Your objective → Return all lines from the listing below in which "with" appears.

# # # # # # #

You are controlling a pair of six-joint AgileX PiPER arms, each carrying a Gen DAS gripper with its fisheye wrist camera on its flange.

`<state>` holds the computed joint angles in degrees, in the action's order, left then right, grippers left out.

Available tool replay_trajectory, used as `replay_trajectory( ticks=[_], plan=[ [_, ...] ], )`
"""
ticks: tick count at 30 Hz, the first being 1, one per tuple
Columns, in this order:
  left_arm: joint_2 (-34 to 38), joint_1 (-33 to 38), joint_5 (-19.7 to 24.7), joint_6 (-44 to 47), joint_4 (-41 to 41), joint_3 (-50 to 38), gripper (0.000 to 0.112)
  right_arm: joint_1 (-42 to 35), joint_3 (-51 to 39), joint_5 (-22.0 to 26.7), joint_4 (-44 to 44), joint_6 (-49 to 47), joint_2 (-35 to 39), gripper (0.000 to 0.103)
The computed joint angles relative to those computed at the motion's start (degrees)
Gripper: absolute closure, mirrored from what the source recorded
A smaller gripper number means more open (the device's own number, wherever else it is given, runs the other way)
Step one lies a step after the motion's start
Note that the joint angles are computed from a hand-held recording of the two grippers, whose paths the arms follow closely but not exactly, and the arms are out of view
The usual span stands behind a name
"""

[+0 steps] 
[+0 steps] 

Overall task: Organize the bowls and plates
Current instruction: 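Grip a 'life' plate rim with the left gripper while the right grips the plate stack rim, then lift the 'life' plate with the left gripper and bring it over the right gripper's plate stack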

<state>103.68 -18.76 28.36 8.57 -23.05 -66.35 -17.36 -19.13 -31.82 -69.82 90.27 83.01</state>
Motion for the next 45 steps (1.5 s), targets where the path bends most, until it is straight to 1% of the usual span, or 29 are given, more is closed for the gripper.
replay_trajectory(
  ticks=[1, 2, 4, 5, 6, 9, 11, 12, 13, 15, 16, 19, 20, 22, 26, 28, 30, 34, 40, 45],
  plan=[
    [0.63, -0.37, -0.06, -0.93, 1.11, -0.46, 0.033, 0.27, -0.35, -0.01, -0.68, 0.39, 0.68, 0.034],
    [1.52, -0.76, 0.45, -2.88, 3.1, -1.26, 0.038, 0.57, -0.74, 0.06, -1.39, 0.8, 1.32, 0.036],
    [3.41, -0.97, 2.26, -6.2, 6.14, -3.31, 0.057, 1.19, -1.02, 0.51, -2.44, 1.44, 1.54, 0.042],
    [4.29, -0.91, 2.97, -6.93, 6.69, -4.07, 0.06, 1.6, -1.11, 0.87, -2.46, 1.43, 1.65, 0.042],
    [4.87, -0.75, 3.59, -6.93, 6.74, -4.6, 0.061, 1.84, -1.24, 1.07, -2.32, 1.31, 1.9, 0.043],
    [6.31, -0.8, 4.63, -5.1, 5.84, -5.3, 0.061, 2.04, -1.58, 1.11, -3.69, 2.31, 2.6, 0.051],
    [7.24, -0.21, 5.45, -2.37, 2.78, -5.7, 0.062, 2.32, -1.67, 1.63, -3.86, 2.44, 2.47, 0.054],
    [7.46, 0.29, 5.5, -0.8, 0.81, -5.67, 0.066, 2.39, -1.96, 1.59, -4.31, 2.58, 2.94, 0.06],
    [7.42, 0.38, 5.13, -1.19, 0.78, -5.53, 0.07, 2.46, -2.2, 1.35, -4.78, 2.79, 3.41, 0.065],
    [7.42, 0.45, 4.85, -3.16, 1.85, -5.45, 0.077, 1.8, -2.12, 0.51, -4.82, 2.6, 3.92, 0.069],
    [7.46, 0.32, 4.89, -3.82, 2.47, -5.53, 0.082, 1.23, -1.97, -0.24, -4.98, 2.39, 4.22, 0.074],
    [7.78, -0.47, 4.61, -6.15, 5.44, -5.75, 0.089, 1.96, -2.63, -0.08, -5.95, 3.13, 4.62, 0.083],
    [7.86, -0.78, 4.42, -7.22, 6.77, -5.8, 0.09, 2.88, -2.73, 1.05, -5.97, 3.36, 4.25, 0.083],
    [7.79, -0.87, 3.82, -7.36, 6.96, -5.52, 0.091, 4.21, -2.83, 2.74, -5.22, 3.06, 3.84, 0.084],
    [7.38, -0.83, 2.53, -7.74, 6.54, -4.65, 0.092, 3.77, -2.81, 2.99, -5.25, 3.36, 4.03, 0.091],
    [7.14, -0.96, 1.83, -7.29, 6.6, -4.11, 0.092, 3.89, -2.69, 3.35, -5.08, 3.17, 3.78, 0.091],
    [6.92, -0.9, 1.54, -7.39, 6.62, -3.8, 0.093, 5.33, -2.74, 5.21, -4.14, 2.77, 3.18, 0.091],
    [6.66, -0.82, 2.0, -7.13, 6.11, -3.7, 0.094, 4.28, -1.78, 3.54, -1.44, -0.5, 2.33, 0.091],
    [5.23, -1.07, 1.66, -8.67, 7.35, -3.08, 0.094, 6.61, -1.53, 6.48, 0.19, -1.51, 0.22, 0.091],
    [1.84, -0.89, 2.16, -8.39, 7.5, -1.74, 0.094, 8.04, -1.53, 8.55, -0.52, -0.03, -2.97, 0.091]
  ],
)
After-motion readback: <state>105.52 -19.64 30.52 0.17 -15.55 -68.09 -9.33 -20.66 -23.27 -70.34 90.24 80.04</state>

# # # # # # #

Finished task →
You are controlling a pair of six-joint AgileX PiPER arms, each carrying a Gen DAS gripper with its fisheye wrist camera on its flange.
Current instruction: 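Grip a 'life' plate rim with the left gripper while the right grips the plate stack rim, then lift the 'life' plate with the left gripper and bring it over the right gripper's plate stack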

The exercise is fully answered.